Thursday, January 16, 2014

To Clinical Trial or not to Clinical Trial, Or I Am Not A Number

  Today started out lovely, peaceful and relaxing. I had nowhere to be until 2:00 for my haircut. I stayed in bed, listening to Howard Stern and reading the Washington Post. 
  At around 10:30, I received the call I had been waiting for. A nurse wanted to do a quick medical history (not always so quick with me) and see if I would qualify for a clinical trial. My wonderful medical oncologist Dr. Smith wants to put me on a drug called Letrozole to try to shrink the tumors in my liver. I've been not-so-patiently waiting for a call from the Clinical Trial, to start taking an experimental drug along with the Letrozole, that is supposed to enhance the positive effects of the Letrozole.
  After 40+ minutes of rehashing my ailments and my late mother's ailments, I was told they would be in touch if I was indeed a candidate for the study. The nurse was lovely, but spoke of additional tests before any pill would hit my mouth "Two Weeks, Three Weeks..."
  I had already been anxious about getting started on treatment. My January 10th oophorectomy was already part of my treatment, and supposed to help shrink the tumors. My tumor marker blood test, the one that jumped some 350 points to 400 (which is what led us to my diagnosis last month), has been nothing but going up since last month.  On January 3rd, the number jumped to 500. Yesterday, they told me the blood they took on the 14th was 619.  I seriously started to wonder if the cancer was totally overtaking my body. 
  Yesterday at 4:30, I decided to ask anyone that might still be in Dr.

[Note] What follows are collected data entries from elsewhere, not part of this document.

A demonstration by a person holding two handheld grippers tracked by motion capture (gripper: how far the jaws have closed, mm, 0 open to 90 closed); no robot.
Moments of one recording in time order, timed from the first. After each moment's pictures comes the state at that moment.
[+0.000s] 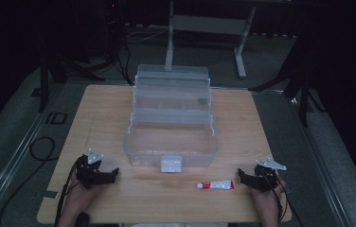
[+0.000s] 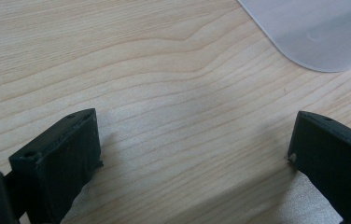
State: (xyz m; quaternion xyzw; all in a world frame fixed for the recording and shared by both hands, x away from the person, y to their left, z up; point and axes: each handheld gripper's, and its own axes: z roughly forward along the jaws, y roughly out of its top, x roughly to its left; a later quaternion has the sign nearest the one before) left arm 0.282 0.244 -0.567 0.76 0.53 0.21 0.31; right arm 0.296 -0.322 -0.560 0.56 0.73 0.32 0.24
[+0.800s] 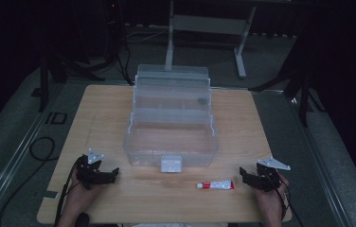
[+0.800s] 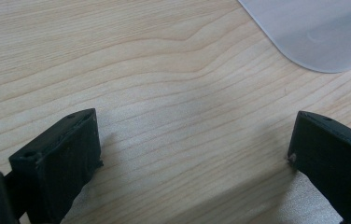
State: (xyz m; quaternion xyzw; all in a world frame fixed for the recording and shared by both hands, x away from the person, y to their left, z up) left arm 0.282 0.243 -0.567 0.76 0.53 0.21 0.31; right arm 0.288 -0.320 -0.537 0.53 0.74 0.33 0.24
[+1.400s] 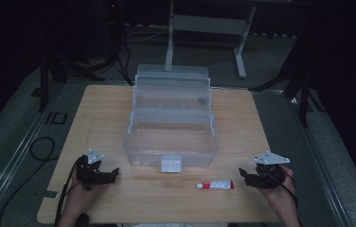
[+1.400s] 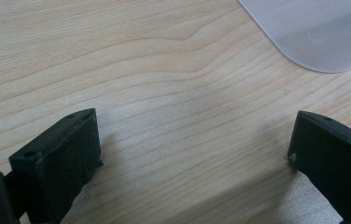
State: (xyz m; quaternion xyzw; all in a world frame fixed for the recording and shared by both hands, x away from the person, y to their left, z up) left arm 0.281 0.243 -0.566 0.76 0.53 0.21 0.31; right arm 0.281 -0.306 -0.484 0.41 0.83 0.29 0.24
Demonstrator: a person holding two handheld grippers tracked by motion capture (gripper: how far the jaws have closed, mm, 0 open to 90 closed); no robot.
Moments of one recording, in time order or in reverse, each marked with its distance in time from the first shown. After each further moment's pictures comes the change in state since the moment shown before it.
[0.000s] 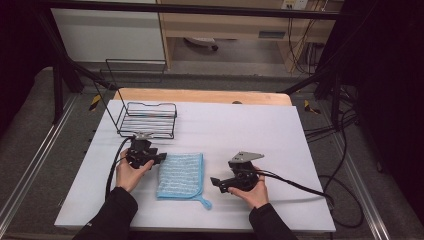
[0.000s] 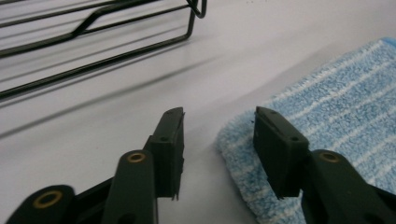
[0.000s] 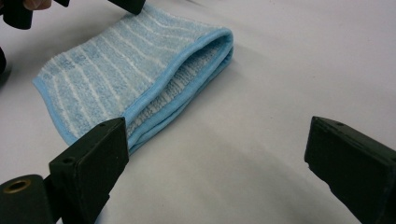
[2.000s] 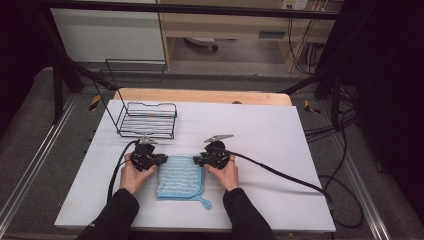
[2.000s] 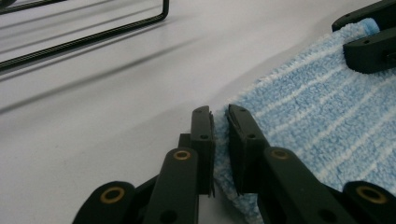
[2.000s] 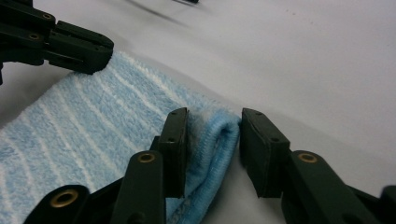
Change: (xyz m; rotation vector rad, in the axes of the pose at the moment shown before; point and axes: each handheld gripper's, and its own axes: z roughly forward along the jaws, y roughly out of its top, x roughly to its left) left arm -0.002 -0.010 0.012 0.007 -0.055 0.023; right arm -0.005 0.049 0.090 0.092 -0.021 0.135
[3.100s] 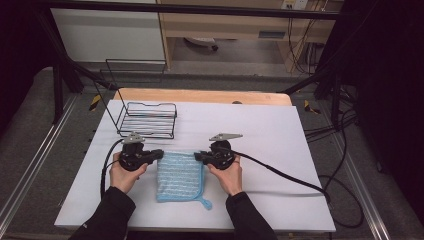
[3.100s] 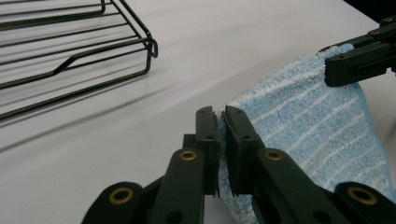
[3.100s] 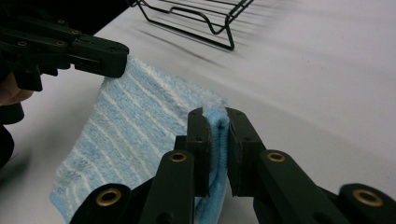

Smith's office how concerned I should be about the escalating numbers. I walked into the office and asked if anyone might still be in to answer my questions. Suzie, Dr. Smith's fantastic Head Nurse, came out to talk to me for at least ten minutes.  She told me I just had my surgery, and they weren't concerned about the numbers.  What would be alarming would be if the numbers doubled, and I was nowhere near that.  I left Dr. Smith's office feeling calm, and slept better last night than I had in ages. 
  This morning, after I said goodbye to the Clinical Trial nurse, I thought about a few things:
--the pace of the clinical trial was concerning me
--I hated the thought of additional tests at another hospital, and either not qualifying or ending up with the placebo.
--I have the utmost faith in my medical oncologist, and after my "drop-in" yesterday, I was touched by the kindness of his staff.
  The phone rang again and it was another nurse to schedule me for an appointment with the Clinical Trial. I thanked her but said I was no longer interested in participating in the Study. Then I called Dr. Smith's office to tell them I was not pursuing the study, and wanted to get started right away on the Letrozole. 
  Two hours later, Dr. Smith called and asked me what changed my mind. I told him the pace was bothering me, I didn't want to be a number, and if I had to make several trips to Georgetown, I would prefer a spin through Kate Spade, a cocktail, and to look at the Potomac. He said he was happy to treat me. I told him I was happy to have him treat me.
  Other things to make me happy today:
  I love my new haircut. Brenda at PR at Partners Mazza Gallerie is a joyful, super-talented bundle of creativity.


  My fellow Board Members of the Washington Area Concierge Association sent me and The Big Guy a delicious Pete's New Haven pie for dinner tonight.

  Today I have felt happy and more empowered than I have for a long time.